Transcript of “Lay an Egg Origins and Meaning”
Hi, you have A Way with Words.
Hi.
Hi.
Yeah, my name’s Kieran Byrne, and I’m calling from Huntsville, Alabama.
How can we help you today?
So I was playing a doubles match a couple weeks ago, and we went out on Saturday morning, and me and my doubles partner got creamed. His name’s Wunchak. So we’re walking off the court, and I said to him, because he played terrible, man, you really laid an egg. And he said, what does that mean? And I said, well, it means you were terrible. And he said, yeah, but, you know, where does that come from? So I’m kind of calling on behalf of One Shack and asking, where did that come from? So doubles tennis and a guy named One Shack.
So you told him that he really laid an egg when he performed poorly at tennis.
I did.
And did he achieve any score at all, or was it big fat zeros everywhere?

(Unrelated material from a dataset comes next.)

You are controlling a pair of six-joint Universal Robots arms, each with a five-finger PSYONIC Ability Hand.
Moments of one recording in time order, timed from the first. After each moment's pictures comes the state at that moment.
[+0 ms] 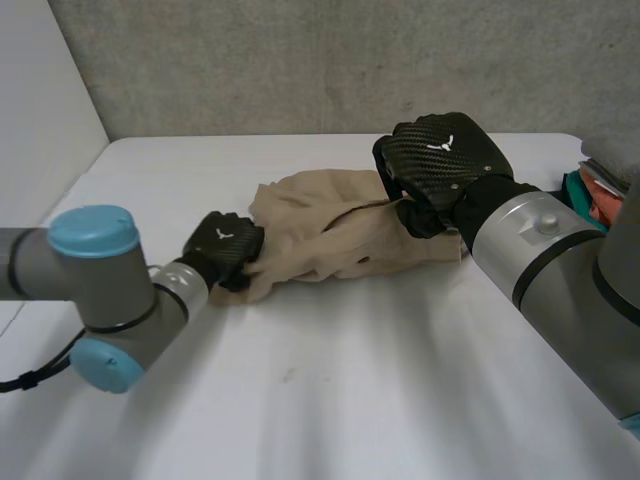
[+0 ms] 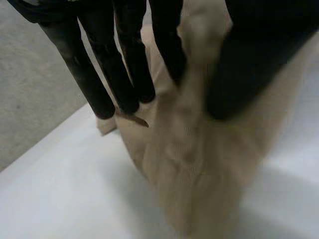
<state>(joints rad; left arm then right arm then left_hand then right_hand) 4.32 -2.22 -1.47 3.43 -1.34 3.54 2.16 -1.43 1.42 0.10 1.48 2.83 1.07 1.01 1.01 1.00 0.82 1.12 1.16 1.18 1.19 0.96</state>
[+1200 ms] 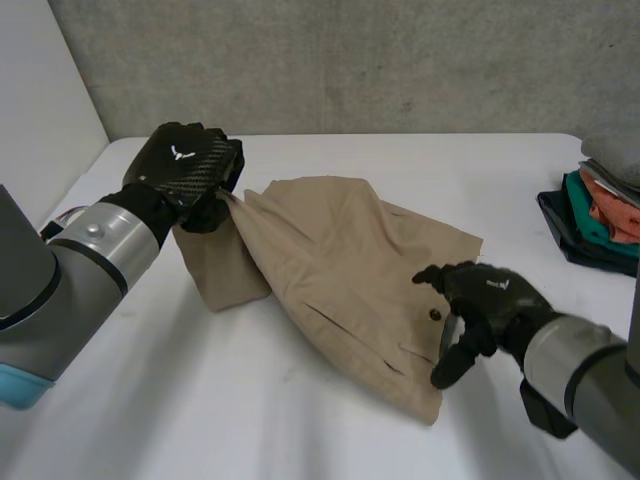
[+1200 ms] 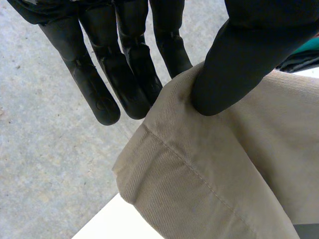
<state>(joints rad) 4.31 -1.72 -1.60 3.32 -1.34 3.47 2.03 -1.48 1.75 0.27 1.49 3.16 1.16 1.19 1.19 1.20 0.98 0.26 0.32 0.25 0.25 0.07</state>
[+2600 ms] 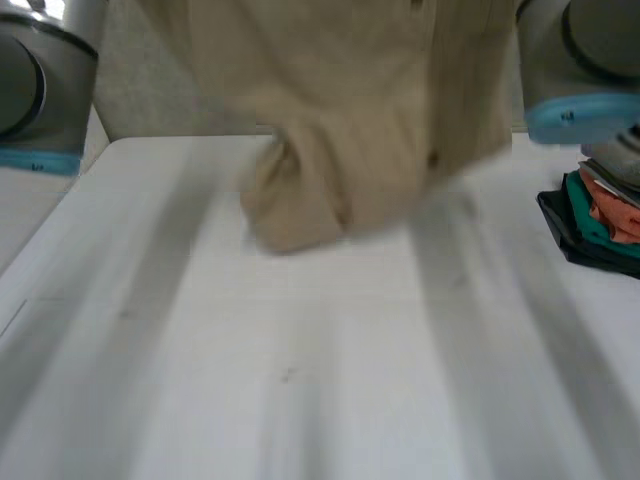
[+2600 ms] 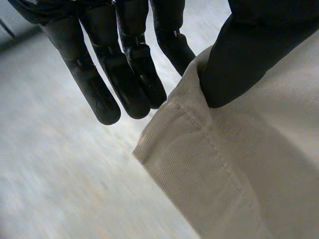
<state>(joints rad) 4.37 -1.94 -1.00 3.77 -1.40 3.45 2.04 -0.95 0.46 -0.20 1.66 2.68 1.16 1.20 1.19 1.20 0.98 1.12 1.16 1.19 1.20 1.02</state>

Well, he’s usually a really good player. I suspect the real reason he played so poorly on that day was he was a little bit hungover from Friday night. There’s a long history of some kind of egg being used to mean no score or poor performance in sports. And actually, the earliest use that I know of goes back to cricket in the 1860s, and they called it a duck’s egg. And because you might put these big, nice oval O’s up on the scoreboard that kind of were the shape and size of a duck’s egg. Over time, in the United States, it turned into a goose egg, but still meaning the same thing as zero. And somewhere along the way, there was a new tangent where we just talked about laying an egg, you know, extending the metaphor a little bit. We talked about laying an egg. And the understanding was the egg wasn’t just an egg, but it was a rotten egg. And so it transformed into not just no performance, but bad performance.
I like that better.
So your bad performance was not only did you lay an egg, which is unnatural for a human, but you laid a rotten egg. And we all know those stink and they emit sulfur smells and so forth.
That’s exactly what I was trying to convey to him.
Gotcha. Very, very good.
All right. Well, I’m glad to hear that. But it’s really common. Even now you will hear sports announcers in pretty much every sport that I’ve ever watched talking about posted an egg or scored an egg or had an egg in the result or something like that.
Oh, okay.
Yeah.
I will relay that to One Shack or Shaquan.
Okay.
We’ll give our best to One Shack, will you?
Thanks a lot.
All right.
Take care.
Joe, thanks for calling.
Bye-bye.
I guess we should head off at the pass, the bogus etymology about the word love in tennis.
Right.
Yes, it’s not from the French leuf, meaning egg, right?
Correct.
Yeah, as far as we know. We’re not really sure where it comes from, but it doesn’t seem likely.
Right.
No language authority that I know and respect gives credence to the French origin for love, meaning zero, and tennis.